Although elevated surface ozone (O3) concentrations are observed in many areas within southern Africa, few studies have investigated the regional atmospheric chemistry and dominant atmospheric processes driving surface O3 formation in this region. Therefore, an assessment of comprehensive continuous surface O3 measurements performed at four sites in continental South Africa was conducted. The regional O3 problem was evident, with O3 concentrations regularly exceeding the South African air quality standard limit, while O3 levels were higher compared to other background sites in the Southern Hemisphere. The temporal O3 patterns observed at the four sites resembled typical trends for O3 in continental South Africa, with O3 concentrations peaking in late winter and early spring.
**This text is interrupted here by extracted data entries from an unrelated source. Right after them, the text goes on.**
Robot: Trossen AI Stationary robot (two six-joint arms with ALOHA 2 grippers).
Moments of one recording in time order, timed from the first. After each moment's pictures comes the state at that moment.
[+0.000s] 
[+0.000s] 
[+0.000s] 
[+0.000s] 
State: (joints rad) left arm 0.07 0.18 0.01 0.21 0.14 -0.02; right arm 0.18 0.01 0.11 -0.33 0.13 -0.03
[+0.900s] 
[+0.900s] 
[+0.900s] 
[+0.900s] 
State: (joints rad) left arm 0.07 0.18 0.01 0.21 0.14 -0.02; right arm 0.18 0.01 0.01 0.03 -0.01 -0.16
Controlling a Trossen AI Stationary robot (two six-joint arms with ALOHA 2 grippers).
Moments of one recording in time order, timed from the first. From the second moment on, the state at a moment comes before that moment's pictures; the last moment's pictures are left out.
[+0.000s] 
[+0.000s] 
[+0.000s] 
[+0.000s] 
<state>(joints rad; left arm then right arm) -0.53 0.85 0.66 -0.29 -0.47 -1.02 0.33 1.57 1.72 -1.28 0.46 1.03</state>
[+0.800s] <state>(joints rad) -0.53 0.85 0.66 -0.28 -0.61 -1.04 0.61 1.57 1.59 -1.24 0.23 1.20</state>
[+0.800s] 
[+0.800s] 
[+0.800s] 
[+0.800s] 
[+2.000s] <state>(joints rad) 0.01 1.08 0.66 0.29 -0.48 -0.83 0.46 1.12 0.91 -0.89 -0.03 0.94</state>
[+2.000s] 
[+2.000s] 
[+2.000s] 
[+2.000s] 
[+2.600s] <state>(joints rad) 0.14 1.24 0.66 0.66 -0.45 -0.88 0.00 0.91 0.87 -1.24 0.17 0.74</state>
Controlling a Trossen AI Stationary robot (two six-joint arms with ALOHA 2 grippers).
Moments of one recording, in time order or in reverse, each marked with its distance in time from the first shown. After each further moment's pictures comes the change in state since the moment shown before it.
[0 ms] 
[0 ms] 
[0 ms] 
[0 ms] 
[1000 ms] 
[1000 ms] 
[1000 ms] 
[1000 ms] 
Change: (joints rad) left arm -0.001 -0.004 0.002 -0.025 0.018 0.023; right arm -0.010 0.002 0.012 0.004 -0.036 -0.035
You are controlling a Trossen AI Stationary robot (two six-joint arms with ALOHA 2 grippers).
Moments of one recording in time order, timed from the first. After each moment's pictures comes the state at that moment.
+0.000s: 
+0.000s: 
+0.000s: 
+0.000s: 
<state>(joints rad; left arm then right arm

Increased O3 concentrations in winter were indicative of increased emissions of O3 precursors from household combustion and other low-level sources, while a spring maximum observed at all the sites was attributed to increased regional biomass burning. Source area maps of O3 and CO indicated significantly higher O3 and CO concentrations associated with air masses passing over a region with increased seasonal open biomass burning, which indicated CO associated with open biomass burning as a major source of O3 in continental South Africa. A strong correlation between O3 on CO was observed, while O3 levels remained relatively constant or decreased with increasing NO x , which supports a VOC-limited regime. The instantaneous production rate of O3 calculated at Welgegund indicated that ~ 40 % of O3 production occurred in the VOC-limited regime. The relationship between O3 and precursor species suggests that continental South Africa can be considered VOC limited, which can be attributed to high anthropogenic emissions of NO x in the interior of South Africa. The study indicated that the most effective emission control strategy to reduce O3 levels in continental South Africa should be CO and VOC reduction, mainly associated with household combustion and regional open biomass burning.